__ABOUT THIS TASK__:
Please give every entry again, exactly as it reads.

__SUPPLIED INFORMATION__:
# # # # # # #

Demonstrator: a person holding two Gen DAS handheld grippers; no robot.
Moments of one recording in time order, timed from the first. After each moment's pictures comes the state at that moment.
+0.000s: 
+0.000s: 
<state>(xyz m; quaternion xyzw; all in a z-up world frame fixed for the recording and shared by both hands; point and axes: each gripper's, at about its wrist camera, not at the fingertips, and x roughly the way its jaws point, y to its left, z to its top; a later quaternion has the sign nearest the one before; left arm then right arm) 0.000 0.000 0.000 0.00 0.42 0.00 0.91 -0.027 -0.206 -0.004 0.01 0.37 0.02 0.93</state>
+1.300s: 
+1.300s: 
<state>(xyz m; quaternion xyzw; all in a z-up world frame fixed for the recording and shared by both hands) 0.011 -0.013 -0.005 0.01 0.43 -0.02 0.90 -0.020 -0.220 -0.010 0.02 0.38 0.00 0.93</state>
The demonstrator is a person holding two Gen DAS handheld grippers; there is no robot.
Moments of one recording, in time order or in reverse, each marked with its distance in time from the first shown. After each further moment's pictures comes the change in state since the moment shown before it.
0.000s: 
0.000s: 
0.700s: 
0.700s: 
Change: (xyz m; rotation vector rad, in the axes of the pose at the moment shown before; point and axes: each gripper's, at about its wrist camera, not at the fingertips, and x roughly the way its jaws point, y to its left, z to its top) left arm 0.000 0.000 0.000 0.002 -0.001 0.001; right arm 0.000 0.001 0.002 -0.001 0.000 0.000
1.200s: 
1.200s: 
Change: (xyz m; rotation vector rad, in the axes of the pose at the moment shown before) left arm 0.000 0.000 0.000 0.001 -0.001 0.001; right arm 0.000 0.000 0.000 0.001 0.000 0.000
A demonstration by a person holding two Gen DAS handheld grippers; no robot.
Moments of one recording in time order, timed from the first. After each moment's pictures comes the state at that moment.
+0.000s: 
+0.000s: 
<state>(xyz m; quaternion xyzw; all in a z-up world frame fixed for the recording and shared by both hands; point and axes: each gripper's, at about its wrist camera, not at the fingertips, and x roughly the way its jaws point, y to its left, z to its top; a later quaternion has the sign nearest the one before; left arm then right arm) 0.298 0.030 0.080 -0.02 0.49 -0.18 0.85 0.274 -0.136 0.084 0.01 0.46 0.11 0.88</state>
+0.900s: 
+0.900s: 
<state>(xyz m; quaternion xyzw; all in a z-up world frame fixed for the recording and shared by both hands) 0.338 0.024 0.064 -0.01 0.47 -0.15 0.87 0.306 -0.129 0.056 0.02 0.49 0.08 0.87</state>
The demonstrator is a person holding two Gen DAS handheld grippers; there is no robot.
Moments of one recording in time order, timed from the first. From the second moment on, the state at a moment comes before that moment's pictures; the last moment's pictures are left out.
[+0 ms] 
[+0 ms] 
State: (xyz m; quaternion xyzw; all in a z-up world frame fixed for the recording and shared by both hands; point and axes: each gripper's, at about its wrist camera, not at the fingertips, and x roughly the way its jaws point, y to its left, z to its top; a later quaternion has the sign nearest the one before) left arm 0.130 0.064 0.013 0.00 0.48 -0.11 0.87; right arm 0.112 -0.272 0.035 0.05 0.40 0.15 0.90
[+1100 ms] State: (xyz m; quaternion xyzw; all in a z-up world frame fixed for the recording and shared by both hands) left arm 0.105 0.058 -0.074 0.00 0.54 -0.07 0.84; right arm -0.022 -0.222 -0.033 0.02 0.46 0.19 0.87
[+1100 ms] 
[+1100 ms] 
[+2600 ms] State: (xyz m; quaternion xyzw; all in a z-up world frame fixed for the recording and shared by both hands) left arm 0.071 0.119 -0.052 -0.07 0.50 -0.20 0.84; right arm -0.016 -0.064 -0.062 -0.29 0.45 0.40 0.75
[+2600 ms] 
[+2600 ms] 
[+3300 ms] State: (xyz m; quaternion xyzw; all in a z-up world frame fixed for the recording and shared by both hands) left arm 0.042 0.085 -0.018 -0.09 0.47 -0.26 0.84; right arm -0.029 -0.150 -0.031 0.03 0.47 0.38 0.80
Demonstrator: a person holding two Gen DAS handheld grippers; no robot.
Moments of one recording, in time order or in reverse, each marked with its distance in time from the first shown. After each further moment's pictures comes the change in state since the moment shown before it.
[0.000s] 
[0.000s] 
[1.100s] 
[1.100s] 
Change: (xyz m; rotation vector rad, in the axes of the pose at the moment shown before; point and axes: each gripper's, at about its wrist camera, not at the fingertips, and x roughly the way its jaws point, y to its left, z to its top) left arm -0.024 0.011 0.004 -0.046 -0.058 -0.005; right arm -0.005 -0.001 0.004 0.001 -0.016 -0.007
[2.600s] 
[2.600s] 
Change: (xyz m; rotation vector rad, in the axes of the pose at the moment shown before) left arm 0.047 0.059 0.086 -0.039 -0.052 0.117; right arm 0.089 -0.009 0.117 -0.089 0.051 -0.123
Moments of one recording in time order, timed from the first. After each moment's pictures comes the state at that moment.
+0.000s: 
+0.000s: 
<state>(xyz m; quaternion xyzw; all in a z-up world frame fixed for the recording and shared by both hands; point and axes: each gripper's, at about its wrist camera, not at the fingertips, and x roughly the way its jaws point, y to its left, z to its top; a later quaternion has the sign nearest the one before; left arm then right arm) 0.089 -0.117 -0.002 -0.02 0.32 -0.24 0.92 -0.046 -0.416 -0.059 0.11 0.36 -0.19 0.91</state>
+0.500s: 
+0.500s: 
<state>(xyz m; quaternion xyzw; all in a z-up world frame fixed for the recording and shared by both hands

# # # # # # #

__RESPONSE FOR THIS EXERCISE__:
Demonstrator: a person holding two Gen DAS handheld grippers; no robot.
Moments of one recording in time order, timed from the first. After each moment's pictures comes the state at that moment.
+0.000s: 
+0.000s: 
<state>(xyz m; quaternion xyzw; all in a z-up world frame fixed for the recording and shared by both hands; point and axes: each gripper's, at about its wrist camera, not at the fingertips, and x roughly the way its jaws point, y to its left, z to its top; a later quaternion has the sign nearest the one before; left arm then right arm) 0.000 0.000 0.000 0.00 0.42 0.00 0.91 -0.027 -0.206 -0.004 0.01 0.37 0.02 0.93</state>
+1.300s: 
+1.300s: 
<state>(xyz m; quaternion xyzw; all in a z-up world frame fixed for the recording and shared by both hands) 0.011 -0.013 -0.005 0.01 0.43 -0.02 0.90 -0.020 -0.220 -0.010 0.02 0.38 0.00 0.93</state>
The demonstrator is a person holding two Gen DAS handheld grippers; there is no robot.
Moments of one recording, in time order or in reverse, each marked with its distance in time from the first shown. After each further moment's pictures comes the change in state since the moment shown before it.
0.000s: 
0.000s: 
0.700s: 
0.700s: 
Change: (xyz m; rotation vector rad, in the axes of the pose at the moment shown before; point and axes: each gripper's, at about its wrist camera, not at the fingertips, and x roughly the way its jaws point, y to its left, z to its top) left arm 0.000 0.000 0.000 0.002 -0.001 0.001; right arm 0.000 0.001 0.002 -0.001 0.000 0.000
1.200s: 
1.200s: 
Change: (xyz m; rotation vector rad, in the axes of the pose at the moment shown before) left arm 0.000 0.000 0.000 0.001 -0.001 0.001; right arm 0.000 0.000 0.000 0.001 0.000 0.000
A demonstration by a person holding two Gen DAS handheld grippers; no robot.
Moments of one recording in time order, timed from the first. After each moment's pictures comes the state at that moment.
+0.000s: 
+0.000s: 
<state>(xyz m; quaternion xyzw; all in a z-up world frame fixed for the recording and shared by both hands; point and axes: each gripper's, at about its wrist camera, not at the fingertips, and x roughly the way its jaws point, y to its left, z to its top; a later quaternion has the sign nearest the one before; left arm then right arm) 0.298 0.030 0.080 -0.02 0.49 -0.18 0.85 0.274 -0.136 0.084 0.01 0.46 0.11 0.88</state>
+0.900s: 
+0.900s: 
<state>(xyz m; quaternion xyzw; all in a z-up world frame fixed for the recording and shared by both hands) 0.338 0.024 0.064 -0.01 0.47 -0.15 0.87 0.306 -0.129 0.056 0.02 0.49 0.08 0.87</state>
The demonstrator is a person holding two Gen DAS handheld grippers; there is no robot.
Moments of one recording in time order, timed from the first. From the second moment on, the state at a moment comes before that moment's pictures; the last moment's pictures are left out.
[+0 ms] 
[+0 ms] 
State: (xyz m; quaternion xyzw; all in a z-up world frame fixed for the recording and shared by both hands; point and axes: each gripper's, at about its wrist camera, not at the fingertips, and x roughly the way its jaws point, y to its left, z to its top; a later quaternion has the sign nearest the one before) left arm 0.130 0.064 0.013 0.00 0.48 -0.11 0.87; right arm 0.112 -0.272 0.035 0.05 0.40 0.15 0.90
[+1100 ms] State: (xyz m; quaternion xyzw; all in a z-up world frame fixed for the recording and shared by both hands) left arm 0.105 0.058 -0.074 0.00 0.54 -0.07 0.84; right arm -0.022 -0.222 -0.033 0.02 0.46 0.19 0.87
[+1100 ms] 
[+1100 ms] 
[+2600 ms] State: (xyz m; quaternion xyzw; all in a z-up world frame fixed for the recording and shared by both hands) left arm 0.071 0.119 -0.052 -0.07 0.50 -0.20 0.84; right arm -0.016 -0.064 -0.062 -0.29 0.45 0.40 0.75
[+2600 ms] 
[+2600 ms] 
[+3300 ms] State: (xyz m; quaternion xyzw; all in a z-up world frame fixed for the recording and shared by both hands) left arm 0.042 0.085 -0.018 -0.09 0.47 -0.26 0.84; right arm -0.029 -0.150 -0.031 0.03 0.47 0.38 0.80
Demonstrator: a person holding two Gen DAS handheld grippers; no robot.
Moments of one recording, in time order or in reverse, each marked with its distance in time from the first shown. After each further moment's pictures comes the change in state since the moment shown before it.
[0.000s] 
[0.000s] 
[1.100s] 
[1.100s] 
Change: (xyz m; rotation vector rad, in the axes of the pose at the moment shown before; point and axes: each gripper's, at about its wrist camera, not at the fingertips, and x roughly the way its jaws point, y to its left, z to its top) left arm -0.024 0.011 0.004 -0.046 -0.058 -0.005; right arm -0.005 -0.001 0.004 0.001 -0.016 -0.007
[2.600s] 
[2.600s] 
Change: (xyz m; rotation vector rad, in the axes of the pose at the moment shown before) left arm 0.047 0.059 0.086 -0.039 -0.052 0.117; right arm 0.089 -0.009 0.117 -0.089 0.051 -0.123
Moments of one recording in time order, timed from the first. After each moment's pictures comes the state at that moment.
+0.000s: 
+0.000s: 
<state>(xyz m; quaternion xyzw; all in a z-up world frame fixed for the recording and shared by both hands; point and axes: each gripper's, at about its wrist camera, not at the fingertips, and x roughly the way its jaws point, y to its left, z to its top; a later quaternion has the sign nearest the one before; left arm then right arm) 0.089 -0.117 -0.002 -0.02 0.32 -0.24 0.92 -0.046 -0.416 -0.059 0.11 0.36 -0.19 0.91</state>
+0.500s: 
+0.500s: 
<state>(xyz m; quaternion xyzw; all in a z-up world frame fixed for the recording and shared by both hands

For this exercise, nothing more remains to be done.